• What to produce: Return, exactly as written, the lines of the material from its top through the line with "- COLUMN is", keeping pictures out.

================================

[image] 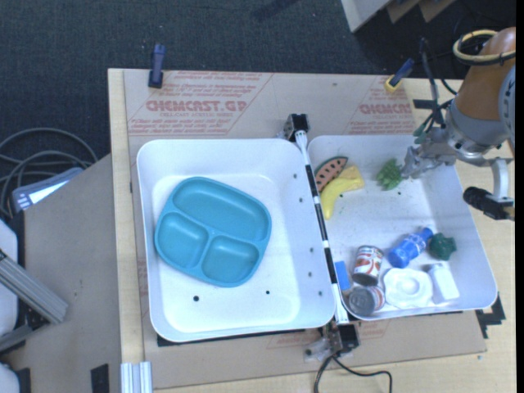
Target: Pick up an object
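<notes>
My gripper (415, 162) hangs low over the far part of the right bin (471, 219), reaching in from the right. Just to its left lies a small green leafy toy (390, 174), very close to the gripper tip; contact cannot be judged. A yellow banana (340, 188) and a watermelon slice (330, 170) lie at the bin's far left. Near the front sit a red-and-white can (368, 262), a second can (364, 300) on its side, a blue bottle (408, 248), a dark green piece (442, 246) and a white cup (408, 286).
The left bin (164, 162) holds a blue divided plate (213, 230). A black-and-white divider rail (315, 211) runs between the bins. A white block (444, 284) lies at the right bin's front right. The arm's black side part (487, 201) overhangs the right rim.
</notes>
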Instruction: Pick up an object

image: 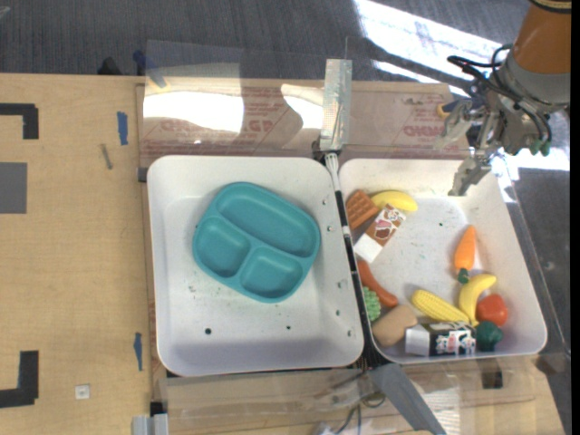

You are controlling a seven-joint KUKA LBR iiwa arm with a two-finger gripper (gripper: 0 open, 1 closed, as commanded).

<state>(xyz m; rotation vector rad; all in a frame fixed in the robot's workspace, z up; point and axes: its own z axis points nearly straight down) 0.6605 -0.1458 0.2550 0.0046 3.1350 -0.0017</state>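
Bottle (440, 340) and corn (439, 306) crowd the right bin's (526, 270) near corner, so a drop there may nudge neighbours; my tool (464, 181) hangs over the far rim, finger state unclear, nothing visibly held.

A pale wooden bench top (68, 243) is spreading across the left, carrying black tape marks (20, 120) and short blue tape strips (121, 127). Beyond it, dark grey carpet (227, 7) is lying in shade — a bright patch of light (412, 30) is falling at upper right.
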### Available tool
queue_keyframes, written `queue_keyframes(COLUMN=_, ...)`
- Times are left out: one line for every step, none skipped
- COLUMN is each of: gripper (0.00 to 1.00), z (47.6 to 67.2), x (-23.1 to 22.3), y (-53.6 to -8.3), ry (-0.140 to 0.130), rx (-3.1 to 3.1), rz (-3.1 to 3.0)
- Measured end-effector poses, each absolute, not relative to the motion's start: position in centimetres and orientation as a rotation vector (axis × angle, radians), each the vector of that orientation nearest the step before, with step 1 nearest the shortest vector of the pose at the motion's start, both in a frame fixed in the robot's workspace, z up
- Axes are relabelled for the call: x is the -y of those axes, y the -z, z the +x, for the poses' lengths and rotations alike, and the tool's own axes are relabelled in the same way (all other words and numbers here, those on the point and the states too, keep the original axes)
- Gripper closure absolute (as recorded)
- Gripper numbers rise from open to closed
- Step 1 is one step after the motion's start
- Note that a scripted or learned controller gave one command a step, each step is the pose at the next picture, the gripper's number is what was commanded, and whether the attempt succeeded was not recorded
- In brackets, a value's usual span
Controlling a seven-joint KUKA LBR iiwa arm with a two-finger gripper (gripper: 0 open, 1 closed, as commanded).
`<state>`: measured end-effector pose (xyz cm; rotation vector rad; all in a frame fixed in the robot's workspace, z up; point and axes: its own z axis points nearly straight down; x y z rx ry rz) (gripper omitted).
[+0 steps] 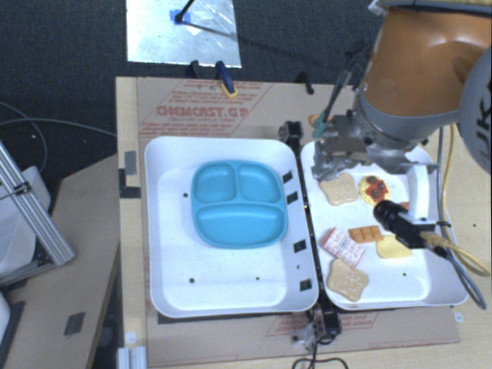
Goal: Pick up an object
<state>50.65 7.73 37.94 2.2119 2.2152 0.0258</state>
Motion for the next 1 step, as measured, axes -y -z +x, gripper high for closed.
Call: queue_keyframes(gripper=1.0, z=49.27, x=-13.98, y=-36.3, ry=-0.005, rx=-2.232, rz=2.212)
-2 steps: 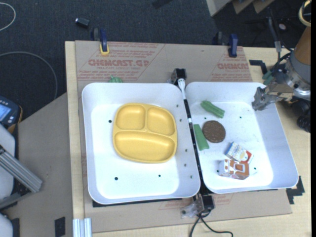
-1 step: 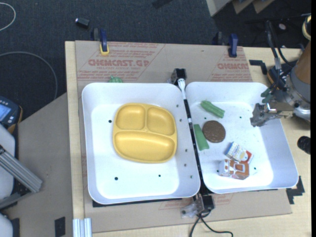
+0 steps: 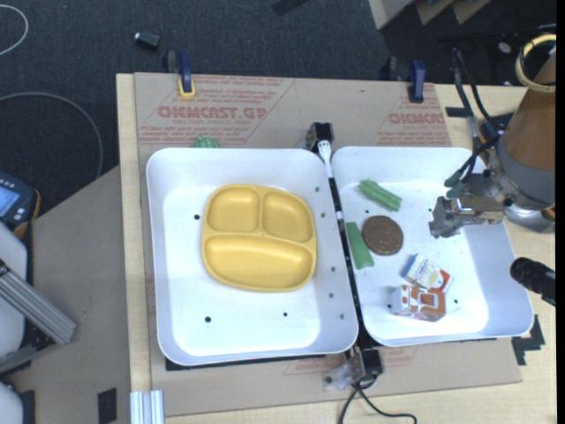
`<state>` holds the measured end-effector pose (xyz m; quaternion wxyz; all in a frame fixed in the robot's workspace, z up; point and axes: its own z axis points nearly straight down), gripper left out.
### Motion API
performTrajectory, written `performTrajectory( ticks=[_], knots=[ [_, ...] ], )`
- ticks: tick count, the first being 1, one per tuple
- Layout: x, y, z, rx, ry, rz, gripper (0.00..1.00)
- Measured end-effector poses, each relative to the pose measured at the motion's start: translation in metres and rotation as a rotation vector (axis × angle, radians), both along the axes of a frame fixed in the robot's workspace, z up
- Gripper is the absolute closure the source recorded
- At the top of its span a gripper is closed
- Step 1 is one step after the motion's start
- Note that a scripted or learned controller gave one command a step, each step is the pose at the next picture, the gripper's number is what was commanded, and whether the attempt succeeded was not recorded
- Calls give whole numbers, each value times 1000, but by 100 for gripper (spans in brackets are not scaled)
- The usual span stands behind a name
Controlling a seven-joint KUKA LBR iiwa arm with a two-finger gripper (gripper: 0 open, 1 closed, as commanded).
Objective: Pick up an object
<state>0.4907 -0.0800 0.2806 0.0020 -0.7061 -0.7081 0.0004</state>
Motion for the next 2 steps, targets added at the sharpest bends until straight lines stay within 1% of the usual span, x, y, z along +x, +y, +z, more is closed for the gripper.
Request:
performTrajectory(
  ticks=[1,2],
  knots=[
    [-12,38,-38,0,4,1,100],
    [-11,-31,28,-7,-12,-9,100]
  ],
)
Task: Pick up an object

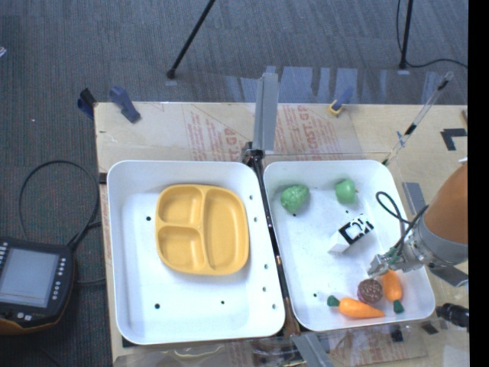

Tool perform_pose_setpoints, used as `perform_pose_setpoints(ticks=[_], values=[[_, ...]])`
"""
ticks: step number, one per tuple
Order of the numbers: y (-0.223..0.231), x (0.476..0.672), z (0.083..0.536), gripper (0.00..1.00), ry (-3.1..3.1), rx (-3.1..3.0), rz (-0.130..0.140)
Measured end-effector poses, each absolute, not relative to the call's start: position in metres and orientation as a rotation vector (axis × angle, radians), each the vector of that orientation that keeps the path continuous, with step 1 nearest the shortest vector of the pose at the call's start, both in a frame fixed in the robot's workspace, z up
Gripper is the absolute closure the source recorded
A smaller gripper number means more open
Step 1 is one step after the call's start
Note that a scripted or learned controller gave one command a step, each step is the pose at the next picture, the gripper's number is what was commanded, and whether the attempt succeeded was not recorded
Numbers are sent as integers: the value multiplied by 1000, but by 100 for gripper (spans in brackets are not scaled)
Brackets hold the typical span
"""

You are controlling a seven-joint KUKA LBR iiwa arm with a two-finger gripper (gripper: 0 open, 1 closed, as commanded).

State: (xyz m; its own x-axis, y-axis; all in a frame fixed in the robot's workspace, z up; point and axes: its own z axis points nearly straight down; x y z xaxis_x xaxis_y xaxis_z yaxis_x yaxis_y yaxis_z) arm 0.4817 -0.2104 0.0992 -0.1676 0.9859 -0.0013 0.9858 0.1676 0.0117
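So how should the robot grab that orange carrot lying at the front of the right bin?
Grip the carrot across its thick middle, coming straight down from above. It lies flat and long, left to right, so closing across the narrow width should hold best. The brown ball sits close behind it, so approach carefully.

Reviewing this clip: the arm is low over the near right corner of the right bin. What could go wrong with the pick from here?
1. The gripper is next to a tight cluster: a brown round object and two carrots. It may catch two at once or nudge them away.
2. The cluster lies near the right bin's wall, so a finger might hit it.
3. A black cable loop by the wrist could snag.
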Motion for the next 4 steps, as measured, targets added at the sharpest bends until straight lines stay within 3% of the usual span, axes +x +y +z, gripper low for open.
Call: perform_pose_setpoints(ticks=[1, 2, 3, 4], values=[[-212, 575, 84, 100, 2630, 1726, 1], [-169, 565, 113, 100, 2629, 1726, 2], [-165, 635, 182, 100, 2382, 2050, 0], [-165, 634, 180, 0, 2385, 2051, -3]])
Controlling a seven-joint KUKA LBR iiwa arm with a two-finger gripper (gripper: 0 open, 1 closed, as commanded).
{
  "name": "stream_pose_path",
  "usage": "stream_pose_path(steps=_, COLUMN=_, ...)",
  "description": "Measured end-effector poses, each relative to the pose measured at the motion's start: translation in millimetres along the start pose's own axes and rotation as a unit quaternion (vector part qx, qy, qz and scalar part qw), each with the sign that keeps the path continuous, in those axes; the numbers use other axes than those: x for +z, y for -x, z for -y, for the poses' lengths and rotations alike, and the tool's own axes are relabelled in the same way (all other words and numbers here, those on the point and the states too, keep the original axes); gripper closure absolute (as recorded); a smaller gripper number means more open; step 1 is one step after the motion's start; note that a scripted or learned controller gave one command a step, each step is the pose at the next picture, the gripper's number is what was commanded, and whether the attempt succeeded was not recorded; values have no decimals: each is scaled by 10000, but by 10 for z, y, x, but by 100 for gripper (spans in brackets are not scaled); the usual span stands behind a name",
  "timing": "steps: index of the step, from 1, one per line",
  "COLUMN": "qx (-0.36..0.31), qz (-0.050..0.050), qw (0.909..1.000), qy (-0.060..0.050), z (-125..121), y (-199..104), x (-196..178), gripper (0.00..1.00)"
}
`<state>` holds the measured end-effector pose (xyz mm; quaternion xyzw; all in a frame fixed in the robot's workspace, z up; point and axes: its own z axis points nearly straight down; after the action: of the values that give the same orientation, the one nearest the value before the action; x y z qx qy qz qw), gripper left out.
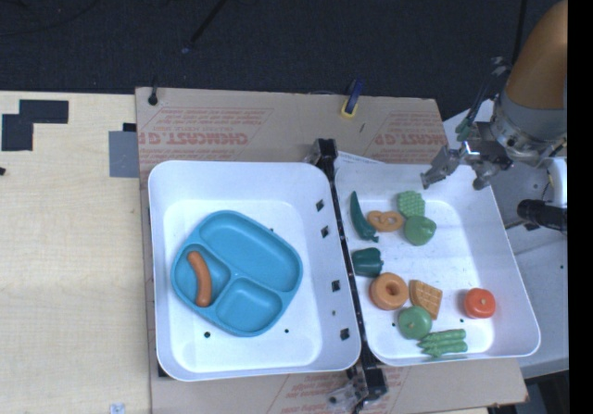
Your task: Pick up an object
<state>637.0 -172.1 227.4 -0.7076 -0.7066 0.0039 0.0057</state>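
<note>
Nothing is picked yet: our pincer point(457, 169) hangs wide and bare above the right bin point(515, 310), its toy food, like the doughnut point(388, 291), untouched.

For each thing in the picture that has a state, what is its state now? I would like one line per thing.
Gripper: fingers open, holding nothing, above the far edge of the right bin.
Blue tray: lying flat in the left bin.
Sausage: lying in the tray's left compartment.
Doughnut: lying flat in the right bin.
Tomato: resting in the right bin, apart from the others.
</note>
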Motion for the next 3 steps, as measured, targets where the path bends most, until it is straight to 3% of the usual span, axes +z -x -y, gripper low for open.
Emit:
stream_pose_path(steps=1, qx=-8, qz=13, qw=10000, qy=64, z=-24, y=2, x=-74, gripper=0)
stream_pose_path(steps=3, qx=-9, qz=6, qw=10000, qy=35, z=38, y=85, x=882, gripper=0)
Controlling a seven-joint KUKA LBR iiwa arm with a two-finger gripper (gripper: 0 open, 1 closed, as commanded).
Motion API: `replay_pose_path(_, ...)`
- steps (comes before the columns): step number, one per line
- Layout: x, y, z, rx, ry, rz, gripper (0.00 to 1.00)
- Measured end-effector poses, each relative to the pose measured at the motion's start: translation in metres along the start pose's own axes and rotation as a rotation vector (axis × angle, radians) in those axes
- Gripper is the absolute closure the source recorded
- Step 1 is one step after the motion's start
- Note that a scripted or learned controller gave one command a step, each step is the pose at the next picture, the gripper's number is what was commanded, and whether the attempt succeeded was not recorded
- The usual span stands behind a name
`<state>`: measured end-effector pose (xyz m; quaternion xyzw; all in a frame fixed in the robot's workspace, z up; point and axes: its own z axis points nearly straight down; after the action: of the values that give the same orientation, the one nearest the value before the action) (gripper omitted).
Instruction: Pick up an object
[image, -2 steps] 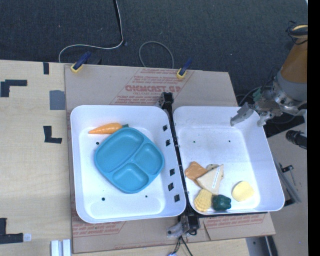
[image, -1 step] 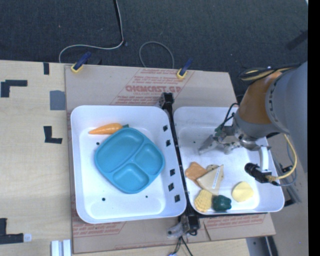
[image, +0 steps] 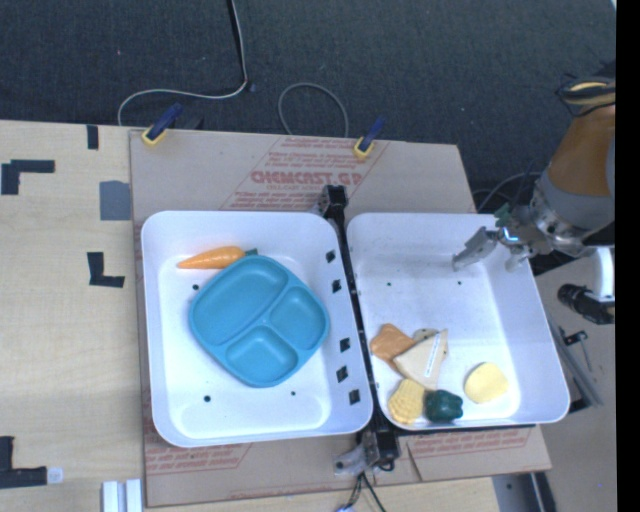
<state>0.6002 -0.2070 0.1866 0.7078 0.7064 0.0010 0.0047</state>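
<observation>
My pincer (image: 487, 247) hangs at the upper right of the frame, over the far right corner of the right-hand shallow white plastic bin (image: 400, 245). Its two grey fingers (image: 468, 252) look spread apart with nothing between them, though at this angle I can only half trust the gap. My grey arm with its orange band (image: 583, 150) comes in from the right edge.

The things to pick lie clustered at the lower part of that same bin, well apart from my pincer. A tan wedge-shaped toy bread slice (image: 388, 342) touches a pale cream triangular piece (image: 427, 356). Just below them sits a yellow ridged corn-like block (image: 406, 401), and beside it a dark green rounded lump (image: 443, 405). A pale yellow rounded block (image: 485, 382) rests to the right, near the bin's lower right corner.

In the left-hand white bin (image: 160, 300), a blue plastic divided tray (image: 259, 319) lies tilted in the middle, with an orange toy carrot (image: 211, 258) just beside its upper left edge. Both bins stand on a brown cardboard sheet (image: 290, 175) on the light wooden counter (image: 60, 300).
</observation>
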Motion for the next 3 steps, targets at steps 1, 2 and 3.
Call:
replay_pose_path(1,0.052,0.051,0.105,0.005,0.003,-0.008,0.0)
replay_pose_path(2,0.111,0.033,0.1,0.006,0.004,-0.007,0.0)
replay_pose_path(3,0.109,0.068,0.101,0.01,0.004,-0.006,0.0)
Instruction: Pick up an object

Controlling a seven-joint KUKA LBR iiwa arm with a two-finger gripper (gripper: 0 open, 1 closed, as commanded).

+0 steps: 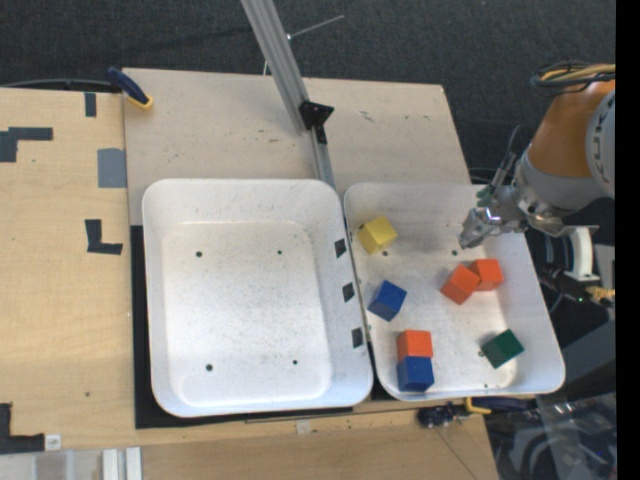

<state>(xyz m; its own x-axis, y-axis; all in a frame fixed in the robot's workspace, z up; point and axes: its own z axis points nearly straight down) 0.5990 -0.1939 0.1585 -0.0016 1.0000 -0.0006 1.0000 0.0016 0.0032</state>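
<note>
Orange blocks are seen at six o'clock just beside the hand, whose grip state cannot be told.

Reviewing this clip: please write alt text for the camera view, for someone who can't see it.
The gripper hangs over the right bin, above two orange blocks. A yellow block, two blue blocks, another orange and a green block lie nearby.

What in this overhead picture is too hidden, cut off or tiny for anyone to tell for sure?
- The hand: too small and blurred to tell open from shut.
- The grey-and-orange arm: cut off by the right edge.
- The blue cube: partly hidden by the orange cube; whether stacked or beside, unclear.
</note>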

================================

• Task response:
[image] 
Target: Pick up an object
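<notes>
My gripper (415, 162) hangs low over the far part of the right bin (471, 219), reaching in from the right. Just to its left lies a small green leafy toy (390, 174), very close to the gripper tip; contact cannot be judged. A yellow banana (340, 188) and a watermelon slice (330, 170) lie at the bin's far left. Near the front sit a red-and-white can (368, 262), a second can (364, 300) on its side, a blue bottle (408, 248), a dark green piece (442, 246) and a white cup (408, 286).
The left bin (164, 162) holds a blue divided plate (213, 230). A black-and-white divider rail (315, 211) runs between the bins. A white block (444, 284) lies at the right bin's front right. The arm's black side part (487, 201) overhangs the right rim.
</notes>
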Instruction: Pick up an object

image: 

You are controlling a seven-joint KUKA LBR iiwa arm with a two-finger gripper (gripper: 0 open, 1 closed, as commanded).

<state>(xyz m; rotation vector rad; all in a frame fixed in the robot's workspace, z up; point and axes: its own z axis points nearly straight down) 0.6605 -0.1458 0.2550 0.0046 3.1350 -0.0017</state>
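Bottle (440, 340) and corn (439, 306) crowd the right bin's (526, 270) near corner, so a drop there may nudge neighbours; my tool (464, 181) hangs over the far rim, finger state unclear, nothing visibly held.

A pale wooden bench top (68, 243) is spreading across the left, carrying black tape marks (20, 120) and short blue tape strips (121, 127). Beyond it, dark grey carpet (227, 7) is lying in shade — a bright patch of light (412, 30) is falling at upper right.
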### Available tool
queue_keyframes, written `queue_keyframes(COLUMN=_, ...)`
- Times are left out: one line for every step, none skipped
- COLUMN is each of: gripper (0.00 to 1.00), z (47.6 to 67.2), x (-23.1 to 22.3), y (-53.6 to -8.3), ry (-0.140 to 0.130), rx (-3.1 to 3.1), rz (-3.1 to 3.0)

This response is complete, and nothing else is pending.